あの中にあの人がいるんだと思うと、なんだかパワーが湧いてくる。

病室に戻ると看護師の吉井がいた。
「おはようございます」
声をかけると
「おはよう退院おめでとう。きっと次は大丈夫ね」
「えっ?」
「今までて1番いい顔してる。もう戻ってくるんじゃないわよ」
にっこりと笑う吉井を見て、綺麗な人だったんだな。と思った。

病院を出ると、生暖かい風が吹いてきた。
土と花の混ざったようなにおいが懐かしい。
もうすっかり春になっていた。
葵は大きく息を吸い込み、背筋をピンと伸ばして川沿いの道を歩いた。

2か月ぶりの学校。
クラスの扉を開ける瞬間は毎回緊張する。
重い扉を開け中に入ると、数名がこちらを見て目を逸らす。
そしてまたそれぞれの話題に戻る。
幾度となく経験してきた事だ。

先生に誘導され席に着く。
「おはよう」
勇気をだして隣の子に声をかけた。
「おはよう。ひさしぶりだね」
彼女は私の目を見て微笑んだ。

〜自分が気にしてることなんてさ、実は相手は全然気にしてない。
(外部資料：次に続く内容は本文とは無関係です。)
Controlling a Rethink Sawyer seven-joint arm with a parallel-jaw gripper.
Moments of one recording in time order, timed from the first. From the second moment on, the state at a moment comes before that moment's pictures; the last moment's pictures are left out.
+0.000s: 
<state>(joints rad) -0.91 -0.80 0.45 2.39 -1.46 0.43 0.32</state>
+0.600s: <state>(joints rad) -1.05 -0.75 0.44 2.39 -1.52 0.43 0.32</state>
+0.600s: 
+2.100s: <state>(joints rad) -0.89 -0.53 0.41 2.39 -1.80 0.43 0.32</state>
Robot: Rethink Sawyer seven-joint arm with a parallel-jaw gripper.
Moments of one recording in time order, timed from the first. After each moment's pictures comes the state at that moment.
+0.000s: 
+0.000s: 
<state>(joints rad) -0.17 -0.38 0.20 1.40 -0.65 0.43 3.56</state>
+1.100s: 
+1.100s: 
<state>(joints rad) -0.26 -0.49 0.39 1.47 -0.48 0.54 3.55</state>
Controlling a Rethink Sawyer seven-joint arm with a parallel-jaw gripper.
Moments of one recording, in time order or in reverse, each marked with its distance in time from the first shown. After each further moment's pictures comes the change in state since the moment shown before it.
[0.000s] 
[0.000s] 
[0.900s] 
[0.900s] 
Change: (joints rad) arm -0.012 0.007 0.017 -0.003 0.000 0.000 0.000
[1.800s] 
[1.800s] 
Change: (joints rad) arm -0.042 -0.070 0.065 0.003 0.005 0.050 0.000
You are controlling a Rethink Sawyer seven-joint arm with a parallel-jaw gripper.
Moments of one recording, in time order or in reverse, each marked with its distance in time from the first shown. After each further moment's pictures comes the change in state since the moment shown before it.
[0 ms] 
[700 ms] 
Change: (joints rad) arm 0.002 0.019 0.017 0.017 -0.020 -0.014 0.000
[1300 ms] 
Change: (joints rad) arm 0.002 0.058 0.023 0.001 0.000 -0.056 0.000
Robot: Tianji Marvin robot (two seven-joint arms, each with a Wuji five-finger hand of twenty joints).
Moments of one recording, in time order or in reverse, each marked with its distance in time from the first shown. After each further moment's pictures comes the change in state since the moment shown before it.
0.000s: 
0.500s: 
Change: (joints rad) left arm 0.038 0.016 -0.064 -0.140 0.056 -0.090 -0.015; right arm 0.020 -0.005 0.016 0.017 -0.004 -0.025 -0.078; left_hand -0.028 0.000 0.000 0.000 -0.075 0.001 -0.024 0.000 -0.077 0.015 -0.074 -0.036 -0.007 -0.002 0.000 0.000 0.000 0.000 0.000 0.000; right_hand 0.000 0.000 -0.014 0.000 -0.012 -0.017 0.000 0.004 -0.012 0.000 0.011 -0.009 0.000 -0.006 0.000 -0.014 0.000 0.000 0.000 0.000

ただ気まずくて、それがいっぱい重なって、いつのまにか解けなくなるんだよ。〜
彼から聞いたあの言葉を思い出していた。

「おはよう」の言葉で絡まった糸がほどけていくように感じた。
絡んだ糸を解こうともせず、放っておいたのは自分だった。
人のせいにして、自分の殻に閉じこもる楽な選択をしていたのかもしれない。

それから少しずつ葵の生活は変わっていった。
嫌な事がない訳では無いが“おはよう“を言い合える毎日はなかなか良いもんだと思った。

卒業から4か月がたった。
ようやく就職が決まった葵は、初出勤の朝を迎えていた。
鏡に映るスーツ姿の自分を見る。
鏡越しに笑顔を作る。
その顔があまりにぎこちなくて笑ってしまう。

オフィス街にはたくさんの人がいた。
足早に歩く人たちを見てよくぶつからないな。
と感心しながら履きなれないヒールで慎重に歩く。
やっとの思いで会社のビルの前についた。
見上げた建物はあまりにも高く空に吸い込まれていくような感覚に陥る。

大きく息を吸い込み前を向く。
ビルの入り口に着くと
「おはよう」
という声がした。
優しくて温かい声の持ち主が彼だと一瞬でわかった。
「会社いきたくないなぁ。朝は嫌いだよ」
そう言って、笑う彼はあの日と同じ優しい顔をしていた。